EFFECTS OF THE INVENTION From the results of pharmacological tests, α such as bunazosin
_1- receptor blockers have optic nerve protective action and are represented by normal tension glaucoma and retinal vascular occlusion, diabetic retinopathy, ischemic optic neuropathy, macular degeneration, retinitis pigmentosa, Leber's disease, etc. It is useful as a therapeutic agent for retinal diseases. Therefore, the present invention provides an optic nerve protecting agent containing an α ₁ receptor blocker as an active ingredient.

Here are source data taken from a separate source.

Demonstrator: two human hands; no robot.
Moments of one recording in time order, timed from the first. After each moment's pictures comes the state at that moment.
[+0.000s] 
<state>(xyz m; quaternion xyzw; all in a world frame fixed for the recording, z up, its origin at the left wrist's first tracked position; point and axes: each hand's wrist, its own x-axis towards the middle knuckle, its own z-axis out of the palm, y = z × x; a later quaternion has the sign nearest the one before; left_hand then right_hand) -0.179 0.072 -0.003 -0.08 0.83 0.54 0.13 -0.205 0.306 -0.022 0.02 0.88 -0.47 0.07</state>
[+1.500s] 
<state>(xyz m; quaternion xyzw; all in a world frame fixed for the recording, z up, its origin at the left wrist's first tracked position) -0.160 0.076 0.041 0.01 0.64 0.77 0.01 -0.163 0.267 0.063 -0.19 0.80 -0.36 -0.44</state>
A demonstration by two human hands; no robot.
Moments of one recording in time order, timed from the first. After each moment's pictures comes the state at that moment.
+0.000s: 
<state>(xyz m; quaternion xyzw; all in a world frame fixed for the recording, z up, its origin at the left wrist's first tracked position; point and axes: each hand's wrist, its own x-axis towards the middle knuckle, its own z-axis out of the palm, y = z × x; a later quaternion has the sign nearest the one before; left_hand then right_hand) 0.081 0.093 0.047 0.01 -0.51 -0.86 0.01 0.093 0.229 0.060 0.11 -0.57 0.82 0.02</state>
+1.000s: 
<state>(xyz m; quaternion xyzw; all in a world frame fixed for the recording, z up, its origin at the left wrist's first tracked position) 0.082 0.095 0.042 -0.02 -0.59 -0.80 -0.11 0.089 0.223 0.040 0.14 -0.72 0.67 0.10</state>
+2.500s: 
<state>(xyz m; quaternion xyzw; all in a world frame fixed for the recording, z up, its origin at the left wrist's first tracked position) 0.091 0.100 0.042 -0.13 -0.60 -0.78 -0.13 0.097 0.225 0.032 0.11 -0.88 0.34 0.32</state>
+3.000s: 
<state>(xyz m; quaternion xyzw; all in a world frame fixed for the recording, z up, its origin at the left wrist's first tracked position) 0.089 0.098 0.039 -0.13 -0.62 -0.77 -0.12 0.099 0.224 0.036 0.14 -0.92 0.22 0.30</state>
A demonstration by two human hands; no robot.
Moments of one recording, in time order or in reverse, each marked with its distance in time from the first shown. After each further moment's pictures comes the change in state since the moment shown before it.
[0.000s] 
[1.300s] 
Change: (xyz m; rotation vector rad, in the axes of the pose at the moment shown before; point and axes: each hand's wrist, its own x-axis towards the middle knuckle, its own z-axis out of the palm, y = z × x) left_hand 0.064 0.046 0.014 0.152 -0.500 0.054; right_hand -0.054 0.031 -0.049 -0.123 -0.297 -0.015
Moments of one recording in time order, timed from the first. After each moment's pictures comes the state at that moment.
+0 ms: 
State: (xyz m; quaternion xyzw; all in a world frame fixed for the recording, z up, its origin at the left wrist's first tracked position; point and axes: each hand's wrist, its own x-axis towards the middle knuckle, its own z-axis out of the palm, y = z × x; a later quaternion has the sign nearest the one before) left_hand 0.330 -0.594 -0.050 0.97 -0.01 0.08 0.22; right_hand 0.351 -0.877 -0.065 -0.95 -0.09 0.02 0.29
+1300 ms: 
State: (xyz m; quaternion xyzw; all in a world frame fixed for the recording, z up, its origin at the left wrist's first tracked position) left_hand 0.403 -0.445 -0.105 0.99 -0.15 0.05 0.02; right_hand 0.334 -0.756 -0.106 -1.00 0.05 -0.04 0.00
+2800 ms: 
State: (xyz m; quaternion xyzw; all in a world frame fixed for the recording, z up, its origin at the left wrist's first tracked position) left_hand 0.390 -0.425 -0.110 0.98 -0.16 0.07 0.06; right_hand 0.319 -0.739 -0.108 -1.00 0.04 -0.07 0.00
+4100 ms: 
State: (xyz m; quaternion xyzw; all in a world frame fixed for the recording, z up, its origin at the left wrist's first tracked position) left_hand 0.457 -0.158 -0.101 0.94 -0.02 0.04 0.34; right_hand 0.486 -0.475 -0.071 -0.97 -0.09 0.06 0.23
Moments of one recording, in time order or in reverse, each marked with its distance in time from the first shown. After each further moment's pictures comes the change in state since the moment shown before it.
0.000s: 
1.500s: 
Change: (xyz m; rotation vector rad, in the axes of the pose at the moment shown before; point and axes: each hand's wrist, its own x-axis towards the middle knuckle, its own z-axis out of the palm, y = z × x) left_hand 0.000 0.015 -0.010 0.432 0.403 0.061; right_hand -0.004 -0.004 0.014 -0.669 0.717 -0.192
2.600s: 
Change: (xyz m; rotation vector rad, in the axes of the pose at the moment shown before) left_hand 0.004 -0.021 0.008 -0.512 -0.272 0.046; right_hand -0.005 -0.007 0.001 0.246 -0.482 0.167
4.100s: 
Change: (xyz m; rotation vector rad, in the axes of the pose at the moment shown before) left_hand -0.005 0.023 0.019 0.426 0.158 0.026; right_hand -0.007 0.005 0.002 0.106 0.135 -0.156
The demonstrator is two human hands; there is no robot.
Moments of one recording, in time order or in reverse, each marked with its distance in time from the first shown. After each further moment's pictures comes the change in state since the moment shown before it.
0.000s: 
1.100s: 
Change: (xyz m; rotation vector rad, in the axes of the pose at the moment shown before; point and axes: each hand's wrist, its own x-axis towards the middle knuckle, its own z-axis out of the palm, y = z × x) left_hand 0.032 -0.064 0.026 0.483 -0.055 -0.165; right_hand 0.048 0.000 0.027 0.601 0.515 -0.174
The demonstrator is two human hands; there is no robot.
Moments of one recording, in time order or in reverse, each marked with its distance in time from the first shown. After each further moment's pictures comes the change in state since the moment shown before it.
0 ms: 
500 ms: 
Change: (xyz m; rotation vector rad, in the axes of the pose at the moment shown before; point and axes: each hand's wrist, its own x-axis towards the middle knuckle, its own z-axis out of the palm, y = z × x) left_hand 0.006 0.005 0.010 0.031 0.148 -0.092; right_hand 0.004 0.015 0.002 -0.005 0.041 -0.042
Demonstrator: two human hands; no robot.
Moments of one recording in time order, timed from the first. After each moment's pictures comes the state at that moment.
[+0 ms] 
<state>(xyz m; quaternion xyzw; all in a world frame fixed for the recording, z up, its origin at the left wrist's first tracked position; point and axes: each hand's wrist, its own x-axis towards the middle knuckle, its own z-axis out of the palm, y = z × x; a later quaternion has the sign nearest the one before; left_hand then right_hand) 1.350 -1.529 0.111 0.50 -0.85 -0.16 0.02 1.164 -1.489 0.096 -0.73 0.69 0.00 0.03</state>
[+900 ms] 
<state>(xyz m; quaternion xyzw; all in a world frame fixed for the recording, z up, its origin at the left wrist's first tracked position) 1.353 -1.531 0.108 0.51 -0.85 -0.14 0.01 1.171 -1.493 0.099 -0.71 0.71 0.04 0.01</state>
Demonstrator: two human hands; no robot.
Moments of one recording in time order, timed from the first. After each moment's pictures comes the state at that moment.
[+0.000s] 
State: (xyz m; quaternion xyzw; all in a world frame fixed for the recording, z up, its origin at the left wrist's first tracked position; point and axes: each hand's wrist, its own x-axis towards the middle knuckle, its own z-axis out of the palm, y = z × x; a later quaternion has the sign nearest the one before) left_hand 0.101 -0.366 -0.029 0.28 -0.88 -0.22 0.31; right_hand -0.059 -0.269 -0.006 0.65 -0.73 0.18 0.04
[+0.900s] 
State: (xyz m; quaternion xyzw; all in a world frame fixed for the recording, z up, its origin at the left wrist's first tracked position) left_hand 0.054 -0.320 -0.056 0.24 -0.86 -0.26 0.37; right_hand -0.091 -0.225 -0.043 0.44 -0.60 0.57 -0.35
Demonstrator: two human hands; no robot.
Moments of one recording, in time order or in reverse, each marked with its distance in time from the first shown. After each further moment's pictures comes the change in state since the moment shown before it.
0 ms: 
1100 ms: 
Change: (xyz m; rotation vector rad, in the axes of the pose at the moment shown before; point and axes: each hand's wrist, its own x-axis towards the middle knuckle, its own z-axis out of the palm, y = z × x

─────────────────────────────────────────────────── ─── Continuation of front page (51) Int.Cl. ⁷ Identification code FI theme code (reference) A61P 3/10 A61P 3/10 9/10 9/10 27/02 27/02 27/06 27/06 43 / 00 111 43/00 111 // C07D 239/95 C07D 239/95 249/16 249/16 295/08 295/08 A 405/12 405/12 (72) Inventor Hideaki Hara 8916 Takayama-cho, Ikoma-shi, Nara −16 Santen Pharmaceutical Co., Ltd. Research Laboratories (72) Inventor Wakana Goto 8916 Takayamacho, Ikoma City, Nara Prefecture 1616 Santen Pharmaceutical Co., Ltd. Research Laboratories F Term (reference) 4C063 AA01 BB09 CC73 CC75 CC82 DD31 EE01 4C084 AA02 AA17 DC50 MA35 MA37 MA41 MA52 MA58 MA66 NA14 ZA331 ZA361 ZC202 ZC351 ZC412 4C086 AA01 AA02 BC50 BC54 BC61 GA02 GA07 GA12 MA01 MA04 NA14 ZA33 ZA36 ZC20 ZC35 ZC41

Claims (10)

[Claims] 1. A optic nerve cell protective agent comprising an α ₁ receptor blocker as an active ingredient. Wherein alpha ₁ receptor blockers, optic nerve cell protective agent according to claim 1, wherein the alpha ₁ receptor blocker with basic heterocyclic rings in the chemical structure. 3. The optic nerve cell protecting agent according to claim 1, wherein the α ₁ receptor blocker is bunazosin, prazosin, terazosin, naphthopidil, doxazosin, trimazosin or dapiprazole. 4. The optic nerve cell protective agent according to claim 1, wherein the optic nerve cells are retinal ganglion cells. 5. The optic nerve cell protective agent according to claim 1, which is used for prevention or treatment of eye diseases. 6. The protective agent for optic nerve cells according to claim 5, wherein the eye disease is normal tension glaucoma. 7. The eye disease is retinal vascular occlusion, diabetic retinopathy,
The optic nerve cell protective agent according to claim 5, which is ischemic optic neuropathy, macular degeneration, retinitis pigmentosa or Leber's disease. 8. A therapeutic or prophylactic agent for visual field disorders based on the action of protecting optic nerve cells, which comprises an α ₁ receptor blocker as an active ingredient. 9. alpha ₁ receptor blockers, therapeutic or prophylactic agent for visual field loss in claim 8, wherein the alpha ₁ receptor blocker with basic heterocyclic rings in the chemical structure. 10. The therapeutic or prophylactic agent for visual field disorders according to claim 8, wherein the α ₁ receptor blocker is bunazosin, prazosin, terazosin, naphthopidil, doxazosin, trimazosin or dapiprazole.